I have to prove that for all $(a;b) \in \mathbb{R}^2$, and for all $n \in \mathbb{N}$ we have: $$ (a+b)^{2n} \leq 2^{2n-1}(a^{2n}+b^{2n})$$ without using induction.
I tried to use the convexity of $x^{2n}$ Which gave me that $x^{2n} \geq 2nx+1-2n$ but I didn’t succeed.
On
Here's an alternative solution for the case $a$, $b\ge0$. When $n=0$, it's $1\le1$.
When $n\in\Bbb N_+$, $1^{\frac{2n}{2n-1}}=1$, Holder inequality gives $$a+b\le(1+1)^{\frac{2n-1}{2n}}\cdot\left(a^{2n}+b^{2n}\right)^{\frac1{2n}}.$$ Therefore $(a+b)^{2n}\le2^{2n-1}(a^{2n}+b^{2n})$, which is the desired inequality
On
Let $f(x)=x^{2n}$.
Since $f$ is a convex function (for example, $f''(x)=2n(2n-1)x^{2n-2}\geq0$), by Jensen we obtain: $$\frac{a^{2n}+b^{2n}}{2}\geq\left(\frac{a+b}{2}\right)^{2n},$$ which is your inequality.

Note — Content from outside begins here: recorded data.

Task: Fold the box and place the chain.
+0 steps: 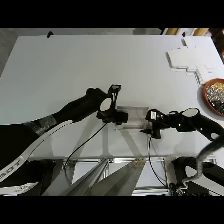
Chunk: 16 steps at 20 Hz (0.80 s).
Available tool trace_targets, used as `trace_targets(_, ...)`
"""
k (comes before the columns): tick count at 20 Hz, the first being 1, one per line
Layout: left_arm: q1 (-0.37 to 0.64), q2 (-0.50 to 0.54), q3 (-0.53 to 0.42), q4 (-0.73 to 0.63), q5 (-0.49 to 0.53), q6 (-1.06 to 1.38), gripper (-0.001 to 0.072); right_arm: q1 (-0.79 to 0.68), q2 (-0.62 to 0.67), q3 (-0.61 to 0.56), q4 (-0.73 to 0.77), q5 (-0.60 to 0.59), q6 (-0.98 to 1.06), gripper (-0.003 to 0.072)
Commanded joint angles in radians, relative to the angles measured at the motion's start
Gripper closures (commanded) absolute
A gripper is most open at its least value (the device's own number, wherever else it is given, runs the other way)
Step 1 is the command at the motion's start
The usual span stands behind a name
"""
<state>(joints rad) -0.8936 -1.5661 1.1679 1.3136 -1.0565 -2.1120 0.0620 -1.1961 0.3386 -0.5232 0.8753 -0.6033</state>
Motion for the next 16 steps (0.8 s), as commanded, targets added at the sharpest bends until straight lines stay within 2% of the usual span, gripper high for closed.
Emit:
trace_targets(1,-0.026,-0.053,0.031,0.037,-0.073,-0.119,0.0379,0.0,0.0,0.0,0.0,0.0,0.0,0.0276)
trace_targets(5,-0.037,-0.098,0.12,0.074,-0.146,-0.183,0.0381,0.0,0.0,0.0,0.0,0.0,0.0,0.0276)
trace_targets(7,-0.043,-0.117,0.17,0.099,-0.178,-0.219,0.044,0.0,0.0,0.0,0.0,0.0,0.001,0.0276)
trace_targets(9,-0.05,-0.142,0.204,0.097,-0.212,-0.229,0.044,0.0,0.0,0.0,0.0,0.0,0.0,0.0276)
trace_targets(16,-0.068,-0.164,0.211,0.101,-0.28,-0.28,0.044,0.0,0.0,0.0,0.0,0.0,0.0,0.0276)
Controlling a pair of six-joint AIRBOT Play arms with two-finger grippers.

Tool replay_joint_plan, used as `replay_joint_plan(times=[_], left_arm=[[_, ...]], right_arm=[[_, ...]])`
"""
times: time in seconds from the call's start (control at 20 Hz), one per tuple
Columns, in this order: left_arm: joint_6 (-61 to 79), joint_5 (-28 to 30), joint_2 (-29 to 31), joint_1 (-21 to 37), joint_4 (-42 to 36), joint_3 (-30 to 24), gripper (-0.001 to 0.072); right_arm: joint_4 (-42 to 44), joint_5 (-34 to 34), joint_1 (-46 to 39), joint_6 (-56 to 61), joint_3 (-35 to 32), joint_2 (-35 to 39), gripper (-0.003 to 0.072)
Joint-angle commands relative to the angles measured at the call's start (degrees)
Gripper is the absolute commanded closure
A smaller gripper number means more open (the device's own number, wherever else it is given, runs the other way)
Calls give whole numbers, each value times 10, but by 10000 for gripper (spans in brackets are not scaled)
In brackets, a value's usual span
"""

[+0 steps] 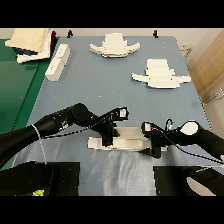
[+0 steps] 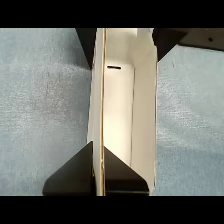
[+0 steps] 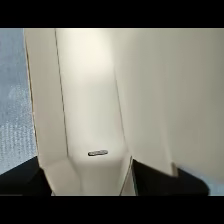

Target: Fold the box.

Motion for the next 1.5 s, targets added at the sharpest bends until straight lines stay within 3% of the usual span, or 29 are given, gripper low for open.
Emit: replay_joint_plan(times=[0.0,0.1,0.2,0.65,0.8,1.1,1.2,1.45], left_arm=[[0,-4,0,0,0,0,694],[0,-4,0,0,0,0,693],[0,-4,0,0,0,0,694],[0,-4,0,0,0,0,693],[0,-4,0,0,0,0,693],[0,-4,0,0,0,0,693],[0,-4,0,0,0,0,693],[0,-4,0,0,0,0,693]], right_arm=[[7,-19,1,15,-1,1,-30],[13,-18,1,13,-1,9,-26],[19,-10,1,13,-1,24,36],[32,-12,5,-6,-21,33,54],[31,-18,33,-9,-21,31,105],[23,-36,49,-9,-35,35,109],[20,-36,50,-14,-36,36,159],[23,-37,50,-24,-39,35,166]])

If $a,b \geqslant 0$ then, by the power mean inequality
$$M_{2n} \geqslant M_1$$ $$\left(\frac{a^{2n}+b^{2n}}{2}\right)^{\frac{1}{2n}} \geqslant \frac{a+b}{2} $$ and the result follows. If one of $a$ and $b$ is negative, then the LHS (in the question) reduces but the RHS remains unchanged. If both are negative then neither side changes. And so we are done.